We are going to be spending some time at 3 different friends houses the next few weeks. I am going to make several varieties to bring (Italian, Mexican, seafood, Cheeseburger, breakfast, ...). One friend has a smoker, two do not but would have grills (and ovens of course). Some will use a bacon weave, some will not.

What has your experience been with making/freezing ahead of time, or cooking first, freezing, and thaw/reheat. I imagine they each have their pro/con. I am leaning toward 

oh, and I could bring my sous vide hot tub along too, which may be a good way to thaw, cook, and/or reheat(depending which one in question)

Last year I brought half my pantry and kitchen along with me to do everything from scratch, and don’t really want to again

thoughts?


----------



## SecondHandSmoker (Sep 20, 2020)

I would freeze them raw.  Then, thaw them out in the fridge before smoking.
For your two friends that only have grills, you could always use wood chips in a foil packet for adding some smoke during the cook or unwrapped chunks if the grills are charcoal.


----------



## Inscrutable (Sep 20, 2020)

I am leaning that way too ... I have an A-Maze-n tube and tray I can bring ... and don’t think the bacon weave would bounce back near its right-off-the-smoker texture.
That said, we sold our RV this year and will be replacing next year ... and I’ve been flirting with a portable pellet grill


----------



## SmokinAl (Sep 20, 2020)

I smoke fatties all the time. When they are done we eat what we want & put in the refrigerator overnight.
Then in the morning I slice them up & vac pack them in portion sizes.
When you want to eat one we just nuke them frozen for 30 seconds & I like mine on slider buns. Tastes just like they just came out of the smoker.
Al


----------



## SecondHandSmoker (Sep 20, 2020)

The tube and or tray would be even better than the wood chip packet.  

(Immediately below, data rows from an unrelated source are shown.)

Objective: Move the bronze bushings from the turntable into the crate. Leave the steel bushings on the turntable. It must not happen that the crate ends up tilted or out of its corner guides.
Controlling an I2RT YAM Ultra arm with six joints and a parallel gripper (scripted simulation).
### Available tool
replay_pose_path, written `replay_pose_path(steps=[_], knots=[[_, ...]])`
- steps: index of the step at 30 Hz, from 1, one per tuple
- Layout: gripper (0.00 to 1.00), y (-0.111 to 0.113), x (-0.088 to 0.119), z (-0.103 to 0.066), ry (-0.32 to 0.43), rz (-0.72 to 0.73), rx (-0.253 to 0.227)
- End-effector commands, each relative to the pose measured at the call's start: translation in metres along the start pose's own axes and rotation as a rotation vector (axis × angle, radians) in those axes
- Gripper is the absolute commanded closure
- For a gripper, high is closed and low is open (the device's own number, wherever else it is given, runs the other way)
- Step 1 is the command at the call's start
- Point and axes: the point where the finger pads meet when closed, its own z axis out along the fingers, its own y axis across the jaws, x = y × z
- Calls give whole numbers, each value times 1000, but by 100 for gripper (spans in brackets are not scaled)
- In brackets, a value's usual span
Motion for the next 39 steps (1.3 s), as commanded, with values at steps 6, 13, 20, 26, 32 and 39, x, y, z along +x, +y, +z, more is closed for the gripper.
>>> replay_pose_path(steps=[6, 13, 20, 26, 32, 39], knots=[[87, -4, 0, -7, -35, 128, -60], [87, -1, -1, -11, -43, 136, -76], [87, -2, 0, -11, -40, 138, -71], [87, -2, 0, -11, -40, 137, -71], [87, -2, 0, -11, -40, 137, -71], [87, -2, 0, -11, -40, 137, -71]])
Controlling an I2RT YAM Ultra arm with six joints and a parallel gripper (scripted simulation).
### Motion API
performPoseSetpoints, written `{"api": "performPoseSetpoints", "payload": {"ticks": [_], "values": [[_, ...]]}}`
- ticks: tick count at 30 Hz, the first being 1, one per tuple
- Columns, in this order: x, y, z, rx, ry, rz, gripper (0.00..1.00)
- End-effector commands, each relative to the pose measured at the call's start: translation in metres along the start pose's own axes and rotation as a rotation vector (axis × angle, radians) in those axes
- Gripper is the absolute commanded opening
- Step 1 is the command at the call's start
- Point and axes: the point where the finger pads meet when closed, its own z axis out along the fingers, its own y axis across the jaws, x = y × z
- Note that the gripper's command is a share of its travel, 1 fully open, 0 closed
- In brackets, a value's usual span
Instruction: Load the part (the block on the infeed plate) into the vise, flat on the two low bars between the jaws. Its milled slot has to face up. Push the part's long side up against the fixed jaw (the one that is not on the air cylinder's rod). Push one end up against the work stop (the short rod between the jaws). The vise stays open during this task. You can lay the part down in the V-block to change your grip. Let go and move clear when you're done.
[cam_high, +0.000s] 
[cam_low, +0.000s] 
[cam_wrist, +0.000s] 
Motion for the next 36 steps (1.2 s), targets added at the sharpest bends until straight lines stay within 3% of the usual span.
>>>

Sounds like there may be an RT-340 in your future.


----------



## gmc2003 (Sep 21, 2020)

What Al said. I smoke them eat what we want and then freeze individual portions to bring into work. Heat them with the microwave. Tastes great. The fatties I wrap in some type of dough I remove the dough before freezing. The dough has a tendency to get soggy post freeze.


----------



## Inscrutable (Sep 21, 2020)

Yeah, if it was just us ... but this is to take to friends/company ... not that anyone is picky ... but probably take raw and cook there if no one has noticed issues with freezing/refreezing before cooking. 
Think I will do a Mexican style and a breakfast one for first trip.


----------



## chef jimmyj (Sep 21, 2020)

Freeze Raw and Smoke on site. I Would Not recommend Sous Vide for Ground Anything thicker than a Hamburger or 40 mm Sausage. Yeah there are folks that do Meatloaf but there are risks...JJ


----------



## gmc2003 (Sep 21, 2020)

Ok I've never done a breakfast fatty so I don't really know how that would work. Something about day old reheated eggs doesn't sound appetizing to me. However I have pre-made fatties for a party before.  Just leave the cooked fatty whole and reheat it in a 200* oven until warm. I've also done this with pork shots and moink balls. 

Chris


----------



## Inscrutable (Sep 22, 2020)

chef jimmyj said:


> I Would Not recommend Sous Vide for Ground Anything thicker than a Hamburger or 40 mm Sausage. Yeah there are folks that do Meatloaf but there are risks...JJ


Yes, I wonder about that ... so far it’s mainly been ‘flat’ cuts like chuck or top round.


gmc2003 said:


> Ok I've never done a breakfast fatty so I don't really know how that would work. Something about day old reheated eggs doesn't sound appetizing to me.
> 
> Chris


I’ve never frozen and reheated scrambled eggs, so this one also has me a little skeptical. Hoping the other ingredients help it maintain reasonable moisture and texture. Was debating making it more meat/cheese (and maybe potatoes), and serve on side with freshly made eggs, or a fried egg topper on a slice. Think I may go that way with one.  I’m out of corned beef or I would make a hash one ... next time.


----------



## chef jimmyj (Sep 22, 2020)

I would go with a pan of Fresh Scrambled Eggs. Although,  if you have had an Egg Sandwich from places like Dunkin Donuts or some Made to Order Gas Station Chains, you have had Frozen Nuked Eggs.
You need to cook them drier so they don't leach water post thaw. They are eatable but not the highest quality...JJ


----------